Inail, in quindici giorni 1999 lavoratori contagiati dal Covid

Il 15 giugno scorso i casi di contagio da Covid 19 sul lavoro segnalati dal quinto rapporto del’Istituto nazionale per l’assicurazione contro gli infortuni sul lavoro (Inail) erano 49.021, 1.999 in più rispetto ai 47.022 già rilevati dal monitoraggio pubblicato il 31 maggio scorso. I decessi per contagio sul lavoro sono 236 (+28), circa il 40% dei casi mortali denunciati dall’inizio dell’anno.

Questo sistematico censimento dei contagi e delle morti per Covid permette di ricostruire una geografia del lavoro molto precisa delle attività più a rischio. Al primo posto resta la sanità: il 72,2% dei casi denunciati e il 26,3% dei decessi continua a concentrarsi in questo settore e in quello dell’ assistenza sociale che comprende ospedali, case di cura e di riposo, istituti, cliniche, policlinici universitari, residenze per anziani e disabili.

A questi si aggiungono gli organismi come le Asl che hanno portato all’81,3% la quota delle denunce in complesso e al 36,5% quella dei casi mortali. Dopo ci sono tutte le attività come la vigilanza, la pulizia, i call center, la lavorazione di prodotti chimici, farmaceutici, alimentari, le attività di alloggio e ristorazione e il commercio.

È importante continuare a ragionare anche a partire dai dati sull’età dei lavoratori colpiti, e sul genere. Il 71,7% dei lavoratori contagiati sono donne, il 28,3% uomini. Questo rapporto si presenta rovesciato nei casi di mortalità. I decessi degli uomini sono stati l’82,6% del totale. L’età media dei lavoratori che hanno contratto il virus è 47 anni per entrambi i sessi. Sale a 59 anni per i casi mortal: (57 per le donne e 59 per gli uomini. Il 70,3% dei decessi, in particolare, è concentrato nella fascia di età 50-64 anni, seguita da quelle over 64 anni (18,6%) mentre per la fascia 35-49 anni si registra il 9,4% dei decessi denunciati e l’1,7% tra gli under 34 anni.

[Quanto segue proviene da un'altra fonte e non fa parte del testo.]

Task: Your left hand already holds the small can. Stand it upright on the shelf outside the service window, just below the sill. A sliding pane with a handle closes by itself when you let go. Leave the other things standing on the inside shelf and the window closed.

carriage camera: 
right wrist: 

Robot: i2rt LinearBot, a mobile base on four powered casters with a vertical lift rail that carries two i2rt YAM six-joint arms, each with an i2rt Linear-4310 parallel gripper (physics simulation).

Le categorie più contagiate nella sanità sono i tecnici della salute con il 40,9% delle denunce complessive. Seguono gli operatori socio-sanitari (21,3%), i medici (10,7%), gli operatori socio-assistenziali (8,5%) e gli ausiliari, i portantini, i barellieri (4,8%). I tecnici della salute sono anche la categoria più colpita dai decessi, con il 12,8% dei casi: il 61% sono infermieri, seguiti dai medici (9,9%) e dagli operatori socio-sanitari (7,8%).

E arriviamo alla distribuzione geografica dei contagi e delle morti. La zona più colpita del paese è il settentrione dove sono concentrare oOtto denunce su 10: il 56,1% nel Nord-Ovest (il 36,% in Lombardia) e il 24,2% nel Nord-Est (il 10,2% in Emilia Romagna). Il resto dei casi è distribuito tra Centro (11,8%), Sud (5,7%) e Isole (2,2%). Più di quattro decessi su 10 (43,2%), sono avvenuti nella sola Lombardia.

Quanto ai numeri generali ieri sono scesi ancora: le vittime del Covid sono state 18 nelle ultime 24 ore, 6 in Lombardia, 4 in Piemonte, 2 in Lazio e Puglia e 1 in Emilia-Romagna, Veneto, Toscana e Liguria. Nessuna vittima nelle altre regioni. 122 i tamponi positivi, 62 in Lombardia.